> **Your instructions**
Starting with the first line of the data that follows, transcribe every line verbatim until the line containing "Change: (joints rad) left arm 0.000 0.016" has been transcribed.

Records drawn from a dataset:
---+---

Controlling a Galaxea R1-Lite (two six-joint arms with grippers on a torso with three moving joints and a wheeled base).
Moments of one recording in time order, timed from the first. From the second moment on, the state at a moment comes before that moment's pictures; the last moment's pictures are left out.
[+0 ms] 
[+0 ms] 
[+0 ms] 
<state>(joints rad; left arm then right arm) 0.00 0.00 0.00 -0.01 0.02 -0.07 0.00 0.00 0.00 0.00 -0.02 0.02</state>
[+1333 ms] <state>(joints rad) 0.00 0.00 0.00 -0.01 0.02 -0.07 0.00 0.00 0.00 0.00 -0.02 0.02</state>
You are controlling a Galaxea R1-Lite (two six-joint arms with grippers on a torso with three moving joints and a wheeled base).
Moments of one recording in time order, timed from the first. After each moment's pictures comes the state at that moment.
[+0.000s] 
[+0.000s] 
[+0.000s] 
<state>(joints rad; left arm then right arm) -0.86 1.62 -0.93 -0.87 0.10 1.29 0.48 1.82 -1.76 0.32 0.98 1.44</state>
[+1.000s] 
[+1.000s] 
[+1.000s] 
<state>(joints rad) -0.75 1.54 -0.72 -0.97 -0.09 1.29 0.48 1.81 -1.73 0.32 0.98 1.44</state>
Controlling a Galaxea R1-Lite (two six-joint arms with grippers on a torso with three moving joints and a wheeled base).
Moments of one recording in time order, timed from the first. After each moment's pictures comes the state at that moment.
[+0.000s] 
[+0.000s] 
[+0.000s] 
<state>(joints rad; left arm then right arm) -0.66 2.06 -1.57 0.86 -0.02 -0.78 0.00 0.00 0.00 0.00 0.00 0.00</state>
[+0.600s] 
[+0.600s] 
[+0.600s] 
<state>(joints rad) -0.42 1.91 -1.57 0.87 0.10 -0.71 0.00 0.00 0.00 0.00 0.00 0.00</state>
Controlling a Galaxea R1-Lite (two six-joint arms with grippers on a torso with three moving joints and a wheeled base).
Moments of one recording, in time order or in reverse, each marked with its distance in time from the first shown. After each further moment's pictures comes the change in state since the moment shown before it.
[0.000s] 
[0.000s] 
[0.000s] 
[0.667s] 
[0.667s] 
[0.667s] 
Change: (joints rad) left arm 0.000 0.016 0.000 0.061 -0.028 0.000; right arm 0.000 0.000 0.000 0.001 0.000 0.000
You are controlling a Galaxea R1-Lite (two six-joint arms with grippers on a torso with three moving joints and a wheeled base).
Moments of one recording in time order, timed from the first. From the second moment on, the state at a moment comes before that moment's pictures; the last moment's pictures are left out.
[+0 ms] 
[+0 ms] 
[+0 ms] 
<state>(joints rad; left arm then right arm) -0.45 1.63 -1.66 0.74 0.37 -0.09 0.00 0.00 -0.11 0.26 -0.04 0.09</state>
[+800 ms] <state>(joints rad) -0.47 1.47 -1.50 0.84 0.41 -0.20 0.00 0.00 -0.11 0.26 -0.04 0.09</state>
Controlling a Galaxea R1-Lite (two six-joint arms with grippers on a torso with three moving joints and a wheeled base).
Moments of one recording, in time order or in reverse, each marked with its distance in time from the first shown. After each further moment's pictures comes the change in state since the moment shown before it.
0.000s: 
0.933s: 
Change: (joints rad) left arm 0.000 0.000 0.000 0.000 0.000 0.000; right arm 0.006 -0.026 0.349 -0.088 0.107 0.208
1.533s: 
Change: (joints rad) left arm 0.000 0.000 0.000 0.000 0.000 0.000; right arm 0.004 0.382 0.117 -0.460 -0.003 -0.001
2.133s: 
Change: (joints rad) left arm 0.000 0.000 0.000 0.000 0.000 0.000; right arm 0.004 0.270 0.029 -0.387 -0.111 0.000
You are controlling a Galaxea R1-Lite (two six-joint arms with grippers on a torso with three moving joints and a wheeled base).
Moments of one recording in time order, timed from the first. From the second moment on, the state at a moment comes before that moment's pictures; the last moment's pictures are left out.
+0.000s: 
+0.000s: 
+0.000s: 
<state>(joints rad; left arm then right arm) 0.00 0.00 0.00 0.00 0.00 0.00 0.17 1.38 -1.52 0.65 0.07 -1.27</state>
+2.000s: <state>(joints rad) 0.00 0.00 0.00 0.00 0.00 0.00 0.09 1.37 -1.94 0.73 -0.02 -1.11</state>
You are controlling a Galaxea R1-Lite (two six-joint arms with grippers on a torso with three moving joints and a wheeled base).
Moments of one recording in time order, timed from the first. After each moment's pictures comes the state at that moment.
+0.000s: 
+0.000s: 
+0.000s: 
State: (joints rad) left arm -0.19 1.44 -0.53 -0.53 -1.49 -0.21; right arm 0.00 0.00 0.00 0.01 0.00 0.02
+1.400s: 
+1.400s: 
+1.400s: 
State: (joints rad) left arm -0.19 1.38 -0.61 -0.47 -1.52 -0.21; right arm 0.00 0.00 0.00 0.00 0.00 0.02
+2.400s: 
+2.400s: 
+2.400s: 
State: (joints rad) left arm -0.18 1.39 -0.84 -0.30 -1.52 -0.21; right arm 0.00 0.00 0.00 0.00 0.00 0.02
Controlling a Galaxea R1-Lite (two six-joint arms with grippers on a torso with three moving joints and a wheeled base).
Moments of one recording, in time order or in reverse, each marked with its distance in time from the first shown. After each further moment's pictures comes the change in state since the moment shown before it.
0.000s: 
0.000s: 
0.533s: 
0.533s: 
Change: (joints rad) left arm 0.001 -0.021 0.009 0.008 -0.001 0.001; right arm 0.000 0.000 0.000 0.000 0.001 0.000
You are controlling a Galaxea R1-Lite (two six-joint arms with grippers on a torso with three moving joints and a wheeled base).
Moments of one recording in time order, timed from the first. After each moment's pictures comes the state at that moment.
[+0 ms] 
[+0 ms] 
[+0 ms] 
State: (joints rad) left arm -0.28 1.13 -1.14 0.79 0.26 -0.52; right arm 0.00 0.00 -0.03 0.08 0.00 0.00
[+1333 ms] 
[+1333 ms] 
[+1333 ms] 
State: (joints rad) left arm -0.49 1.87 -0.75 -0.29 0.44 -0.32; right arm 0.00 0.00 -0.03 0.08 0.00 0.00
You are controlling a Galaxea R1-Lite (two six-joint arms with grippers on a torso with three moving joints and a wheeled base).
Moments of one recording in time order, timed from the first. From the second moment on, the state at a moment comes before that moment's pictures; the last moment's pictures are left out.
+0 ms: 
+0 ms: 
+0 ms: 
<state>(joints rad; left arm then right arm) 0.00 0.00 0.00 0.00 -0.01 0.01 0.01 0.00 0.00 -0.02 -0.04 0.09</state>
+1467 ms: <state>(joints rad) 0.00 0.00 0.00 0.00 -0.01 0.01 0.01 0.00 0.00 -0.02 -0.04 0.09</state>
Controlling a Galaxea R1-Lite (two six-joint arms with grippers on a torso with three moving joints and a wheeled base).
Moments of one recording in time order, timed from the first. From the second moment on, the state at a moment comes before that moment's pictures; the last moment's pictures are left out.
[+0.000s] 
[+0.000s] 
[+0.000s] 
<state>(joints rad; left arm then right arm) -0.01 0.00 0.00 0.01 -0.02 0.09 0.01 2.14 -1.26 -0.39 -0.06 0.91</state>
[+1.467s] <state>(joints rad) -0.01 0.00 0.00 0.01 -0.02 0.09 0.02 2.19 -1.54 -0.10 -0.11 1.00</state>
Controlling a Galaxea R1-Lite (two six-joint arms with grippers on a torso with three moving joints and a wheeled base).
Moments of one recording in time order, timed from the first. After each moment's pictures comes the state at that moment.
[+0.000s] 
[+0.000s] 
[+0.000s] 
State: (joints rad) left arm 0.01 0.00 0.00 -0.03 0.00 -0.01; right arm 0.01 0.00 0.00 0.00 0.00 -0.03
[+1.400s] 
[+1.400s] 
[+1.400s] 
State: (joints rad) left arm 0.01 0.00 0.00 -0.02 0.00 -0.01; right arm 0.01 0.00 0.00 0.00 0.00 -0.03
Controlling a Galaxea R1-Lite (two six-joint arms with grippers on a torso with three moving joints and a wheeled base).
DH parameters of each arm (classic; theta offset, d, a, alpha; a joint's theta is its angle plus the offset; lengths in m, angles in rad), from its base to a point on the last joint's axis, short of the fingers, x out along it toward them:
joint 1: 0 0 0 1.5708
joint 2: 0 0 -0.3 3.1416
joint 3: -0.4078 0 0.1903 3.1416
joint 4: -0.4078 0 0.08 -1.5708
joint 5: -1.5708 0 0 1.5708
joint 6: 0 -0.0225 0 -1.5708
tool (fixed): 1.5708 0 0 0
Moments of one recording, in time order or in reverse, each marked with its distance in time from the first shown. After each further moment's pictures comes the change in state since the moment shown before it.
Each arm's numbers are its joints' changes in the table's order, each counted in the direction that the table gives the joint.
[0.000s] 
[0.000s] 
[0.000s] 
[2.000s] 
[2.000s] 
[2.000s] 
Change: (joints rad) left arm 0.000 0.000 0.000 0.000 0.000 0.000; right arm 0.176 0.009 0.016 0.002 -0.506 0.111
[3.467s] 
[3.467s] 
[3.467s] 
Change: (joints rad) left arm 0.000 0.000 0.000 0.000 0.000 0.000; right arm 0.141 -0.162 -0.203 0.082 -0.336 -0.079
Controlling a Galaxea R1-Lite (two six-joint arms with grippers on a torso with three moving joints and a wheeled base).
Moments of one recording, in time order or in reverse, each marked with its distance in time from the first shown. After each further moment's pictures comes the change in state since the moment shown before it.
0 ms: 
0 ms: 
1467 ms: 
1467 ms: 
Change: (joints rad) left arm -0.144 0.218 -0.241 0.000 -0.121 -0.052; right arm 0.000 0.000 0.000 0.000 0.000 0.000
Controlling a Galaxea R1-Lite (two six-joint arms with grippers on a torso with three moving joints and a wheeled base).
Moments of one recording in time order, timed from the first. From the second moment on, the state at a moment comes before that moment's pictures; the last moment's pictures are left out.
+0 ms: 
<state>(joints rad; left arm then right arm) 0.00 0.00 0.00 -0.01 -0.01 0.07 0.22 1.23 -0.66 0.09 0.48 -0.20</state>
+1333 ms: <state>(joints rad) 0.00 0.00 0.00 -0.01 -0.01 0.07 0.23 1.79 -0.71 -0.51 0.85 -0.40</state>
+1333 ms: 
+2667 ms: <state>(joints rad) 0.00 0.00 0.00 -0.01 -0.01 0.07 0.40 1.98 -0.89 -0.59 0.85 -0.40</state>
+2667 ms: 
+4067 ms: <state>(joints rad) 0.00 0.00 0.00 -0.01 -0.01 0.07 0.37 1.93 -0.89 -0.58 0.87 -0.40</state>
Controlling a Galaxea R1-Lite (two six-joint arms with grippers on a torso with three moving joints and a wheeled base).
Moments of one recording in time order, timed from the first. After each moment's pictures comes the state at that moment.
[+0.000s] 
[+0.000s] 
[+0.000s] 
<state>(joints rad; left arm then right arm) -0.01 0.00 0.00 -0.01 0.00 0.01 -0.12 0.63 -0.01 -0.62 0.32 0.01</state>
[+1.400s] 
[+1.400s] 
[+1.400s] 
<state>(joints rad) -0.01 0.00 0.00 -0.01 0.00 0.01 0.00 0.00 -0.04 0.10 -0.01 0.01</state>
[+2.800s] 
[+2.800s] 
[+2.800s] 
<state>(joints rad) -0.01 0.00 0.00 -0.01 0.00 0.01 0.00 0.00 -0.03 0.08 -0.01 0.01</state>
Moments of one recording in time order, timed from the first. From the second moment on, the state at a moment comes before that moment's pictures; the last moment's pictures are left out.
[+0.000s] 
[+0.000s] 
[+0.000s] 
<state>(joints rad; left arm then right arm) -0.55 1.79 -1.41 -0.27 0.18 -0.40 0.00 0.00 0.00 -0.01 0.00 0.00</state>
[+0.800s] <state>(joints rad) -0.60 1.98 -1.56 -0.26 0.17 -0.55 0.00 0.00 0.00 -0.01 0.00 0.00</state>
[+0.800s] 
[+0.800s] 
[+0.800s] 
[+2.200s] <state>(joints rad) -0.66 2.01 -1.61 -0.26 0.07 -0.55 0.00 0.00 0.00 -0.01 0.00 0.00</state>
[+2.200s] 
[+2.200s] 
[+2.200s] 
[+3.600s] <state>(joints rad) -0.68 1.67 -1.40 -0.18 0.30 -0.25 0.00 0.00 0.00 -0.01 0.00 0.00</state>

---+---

> **Answer area**
Controlling a Galaxea R1-Lite (two six-joint arms with grippers on a torso with three moving joints and a wheeled base).
Moments of one recording in time order, timed from the first. From the second moment on, the state at a moment comes before that moment's pictures; the last moment's pictures are left out.
[+0 ms] 
[+0 ms] 
[+0 ms] 
<state>(joints rad; left arm then right arm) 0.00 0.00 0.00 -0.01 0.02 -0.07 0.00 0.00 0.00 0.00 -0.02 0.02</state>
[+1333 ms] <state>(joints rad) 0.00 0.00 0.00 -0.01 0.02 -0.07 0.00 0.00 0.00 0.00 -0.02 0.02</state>
You are controlling a Galaxea R1-Lite (two six-joint arms with grippers on a torso with three moving joints and a wheeled base).
Moments of one recording in time order, timed from the first. After each moment's pictures comes the state at that moment.
[+0.000s] 
[+0.000s] 
[+0.000s] 
<state>(joints rad; left arm then right arm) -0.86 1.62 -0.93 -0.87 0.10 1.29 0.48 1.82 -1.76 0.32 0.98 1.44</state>
[+1.000s] 
[+1.000s] 
[+1.000s] 
<state>(joints rad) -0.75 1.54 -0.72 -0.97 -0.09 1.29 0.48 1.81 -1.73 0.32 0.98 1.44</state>
Controlling a Galaxea R1-Lite (two six-joint arms with grippers on a torso with three moving joints and a wheeled base).
Moments of one recording in time order, timed from the first. After each moment's pictures comes the state at that moment.
[+0.000s] 
[+0.000s] 
[+0.000s] 
<state>(joints rad; left arm then right arm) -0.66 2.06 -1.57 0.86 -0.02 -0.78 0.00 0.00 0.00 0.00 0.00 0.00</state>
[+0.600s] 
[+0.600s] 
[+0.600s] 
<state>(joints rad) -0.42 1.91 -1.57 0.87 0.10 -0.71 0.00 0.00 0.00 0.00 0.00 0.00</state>
Controlling a Galaxea R1-Lite (two six-joint arms with grippers on a torso with three moving joints and a wheeled base).
Moments of one recording, in time order or in reverse, each marked with its distance in time from the first shown. After each further moment's pictures comes the change in state since the moment shown before it.
[0.000s] 
[0.000s] 
[0.000s] 
[0.667s] 
[0.667s] 
[0.667s] 
Change: (joints rad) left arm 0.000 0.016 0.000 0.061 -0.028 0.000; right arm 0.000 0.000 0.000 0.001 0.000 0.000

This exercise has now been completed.